Set down each line of the material that follows exactly, and leave its pictures out.

Recorded data =>
++++++++
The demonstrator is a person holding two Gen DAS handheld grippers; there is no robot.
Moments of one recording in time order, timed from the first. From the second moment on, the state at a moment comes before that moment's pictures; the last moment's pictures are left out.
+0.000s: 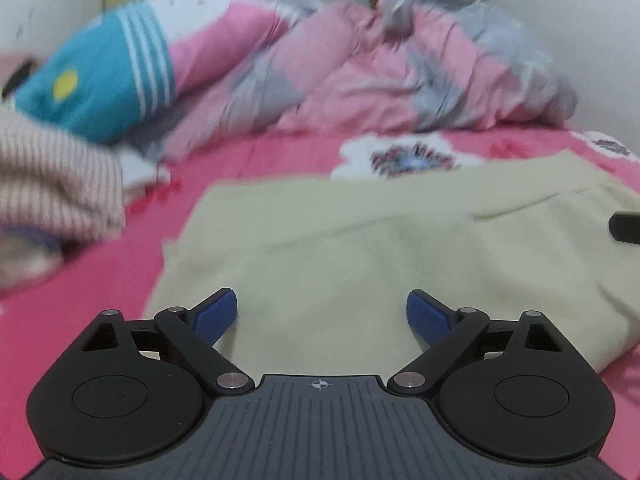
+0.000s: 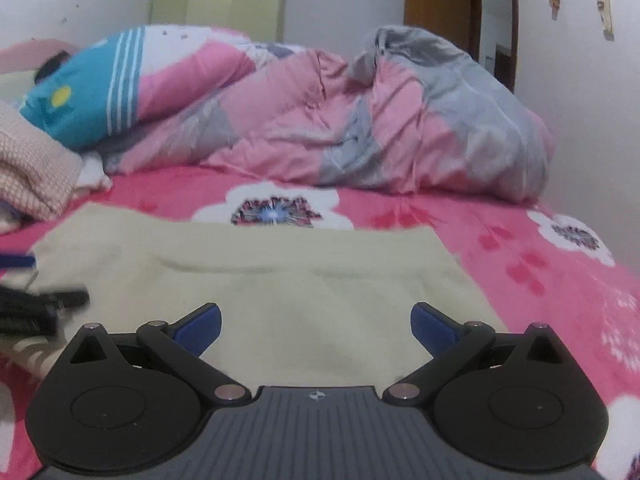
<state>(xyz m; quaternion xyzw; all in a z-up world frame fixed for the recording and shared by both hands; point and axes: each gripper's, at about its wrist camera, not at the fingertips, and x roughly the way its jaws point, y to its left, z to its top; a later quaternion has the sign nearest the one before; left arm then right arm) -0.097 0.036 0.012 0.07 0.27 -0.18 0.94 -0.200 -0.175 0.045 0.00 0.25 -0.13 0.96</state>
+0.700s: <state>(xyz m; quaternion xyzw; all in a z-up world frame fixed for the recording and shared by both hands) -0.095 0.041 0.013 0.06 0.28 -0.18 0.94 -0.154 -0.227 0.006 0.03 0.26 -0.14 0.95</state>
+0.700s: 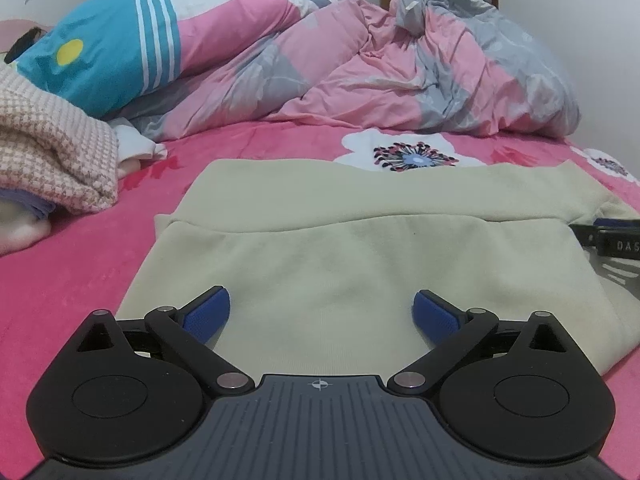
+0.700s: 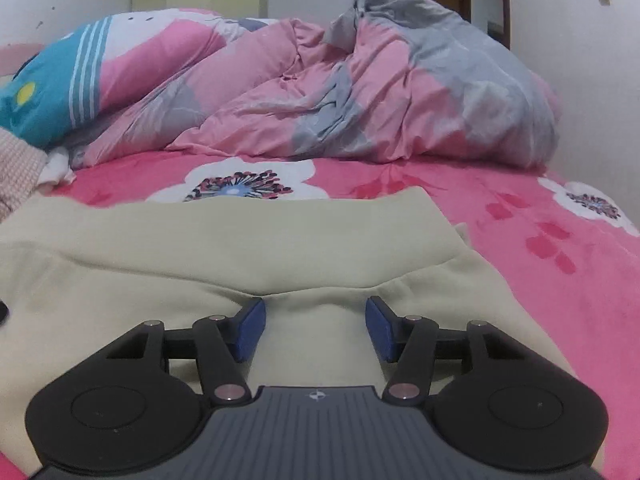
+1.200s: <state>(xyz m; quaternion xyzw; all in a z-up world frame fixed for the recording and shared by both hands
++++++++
Completed exercise =>
The demonstrator is a person holding two Gen DAS handheld grippers; there is no robot.
Moments of one recording in time order, timed from the first. From the second moment on, the state at a moment comes before that moment's pictures; the last moment's pictures are left out.
+0.000s: 
+0.000s: 
<state>(xyz m; quaternion xyzw; all in a z-up world frame fixed for the recording and shared by both hands; point and axes: each gripper's, at about its wrist camera, not at the fingertips, and x roughly the way its jaws point, y to its left, z to its top; a later quaternion has the sign nearest the one before; left arm then right arm) -0.097 0.036 0.012 0.07 0.27 -0.18 0.94 -0.200 -0.175 0.045 0.00 0.25 -0.13 0.96</state>
+0.700s: <state>(xyz m; quaternion xyzw; all in a z-up world frame fixed for the recording and shared by both hands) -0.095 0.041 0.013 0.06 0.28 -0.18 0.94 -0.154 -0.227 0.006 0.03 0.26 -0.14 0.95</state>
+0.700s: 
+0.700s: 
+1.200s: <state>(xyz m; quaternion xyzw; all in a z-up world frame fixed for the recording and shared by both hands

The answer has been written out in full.